DIRECTIONS FOR THIS TASK: Search the records below for the word "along". Copy each line where it occurs.

EXTRACTED INFORMATION:
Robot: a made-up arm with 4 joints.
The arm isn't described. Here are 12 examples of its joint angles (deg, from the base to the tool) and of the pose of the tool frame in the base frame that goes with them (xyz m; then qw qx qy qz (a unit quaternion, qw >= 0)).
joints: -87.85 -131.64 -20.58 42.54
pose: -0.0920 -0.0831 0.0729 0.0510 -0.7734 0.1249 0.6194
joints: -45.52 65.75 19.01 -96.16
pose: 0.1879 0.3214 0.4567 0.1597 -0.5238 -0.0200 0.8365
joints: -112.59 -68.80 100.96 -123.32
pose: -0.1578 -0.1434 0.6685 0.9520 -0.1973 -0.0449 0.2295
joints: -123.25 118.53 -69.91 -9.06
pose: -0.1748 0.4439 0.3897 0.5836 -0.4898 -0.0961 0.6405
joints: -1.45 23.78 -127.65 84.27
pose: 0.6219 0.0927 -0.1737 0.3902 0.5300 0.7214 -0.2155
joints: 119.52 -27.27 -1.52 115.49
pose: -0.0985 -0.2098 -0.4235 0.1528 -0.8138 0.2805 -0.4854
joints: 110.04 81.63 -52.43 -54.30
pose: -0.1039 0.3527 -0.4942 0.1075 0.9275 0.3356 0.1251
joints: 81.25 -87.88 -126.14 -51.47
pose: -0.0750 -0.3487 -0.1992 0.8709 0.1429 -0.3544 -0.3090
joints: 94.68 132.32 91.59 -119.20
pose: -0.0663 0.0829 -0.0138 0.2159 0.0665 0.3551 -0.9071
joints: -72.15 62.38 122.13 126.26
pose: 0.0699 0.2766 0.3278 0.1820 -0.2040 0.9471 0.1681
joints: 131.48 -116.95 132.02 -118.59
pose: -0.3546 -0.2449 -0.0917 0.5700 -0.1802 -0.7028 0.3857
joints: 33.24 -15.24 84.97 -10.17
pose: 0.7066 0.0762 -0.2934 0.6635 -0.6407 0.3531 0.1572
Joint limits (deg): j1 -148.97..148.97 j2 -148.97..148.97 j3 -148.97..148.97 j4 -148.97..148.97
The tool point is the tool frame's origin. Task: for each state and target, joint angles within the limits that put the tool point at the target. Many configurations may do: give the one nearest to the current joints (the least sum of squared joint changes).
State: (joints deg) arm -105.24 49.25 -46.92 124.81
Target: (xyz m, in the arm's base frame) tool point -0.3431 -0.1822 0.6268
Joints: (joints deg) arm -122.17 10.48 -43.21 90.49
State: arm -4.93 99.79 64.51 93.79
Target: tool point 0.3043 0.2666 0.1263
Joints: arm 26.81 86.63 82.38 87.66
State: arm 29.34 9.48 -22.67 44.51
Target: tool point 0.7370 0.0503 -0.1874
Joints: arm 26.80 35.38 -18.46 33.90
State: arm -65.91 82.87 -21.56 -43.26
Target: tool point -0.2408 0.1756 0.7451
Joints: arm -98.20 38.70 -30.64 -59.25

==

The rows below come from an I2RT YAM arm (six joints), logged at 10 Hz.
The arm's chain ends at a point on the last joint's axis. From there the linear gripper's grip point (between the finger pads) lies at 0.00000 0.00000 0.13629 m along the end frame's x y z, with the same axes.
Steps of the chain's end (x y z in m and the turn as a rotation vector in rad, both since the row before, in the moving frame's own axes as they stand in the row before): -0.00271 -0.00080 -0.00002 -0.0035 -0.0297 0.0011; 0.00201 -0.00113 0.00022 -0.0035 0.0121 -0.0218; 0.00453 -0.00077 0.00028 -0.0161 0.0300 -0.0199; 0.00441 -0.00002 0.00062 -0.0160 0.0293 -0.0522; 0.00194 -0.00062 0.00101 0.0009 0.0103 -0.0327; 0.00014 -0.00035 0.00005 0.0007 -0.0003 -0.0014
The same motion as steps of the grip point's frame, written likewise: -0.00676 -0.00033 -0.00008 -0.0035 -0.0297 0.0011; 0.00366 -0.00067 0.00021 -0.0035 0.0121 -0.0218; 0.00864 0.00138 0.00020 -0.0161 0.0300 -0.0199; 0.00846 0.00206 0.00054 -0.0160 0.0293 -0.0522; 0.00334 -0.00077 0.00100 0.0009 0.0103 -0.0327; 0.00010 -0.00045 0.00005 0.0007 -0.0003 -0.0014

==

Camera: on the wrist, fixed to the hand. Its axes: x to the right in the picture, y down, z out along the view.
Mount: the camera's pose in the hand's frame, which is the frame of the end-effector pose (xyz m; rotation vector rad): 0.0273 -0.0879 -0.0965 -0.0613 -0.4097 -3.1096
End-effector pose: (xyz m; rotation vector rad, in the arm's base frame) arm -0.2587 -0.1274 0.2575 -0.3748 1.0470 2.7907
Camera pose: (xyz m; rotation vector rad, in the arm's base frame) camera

ANSWER TO THIS EXERCISE:
The arm's chain ends at a point on the last joint's axis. From there the linear gripper's grip point (between the finger pads) lies at 0.00000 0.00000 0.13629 m along the end frame's x y z, with the same axes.
Camera: on the wrist, fixed to the hand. Its axes: x to the right in the picture, y down, z out along the view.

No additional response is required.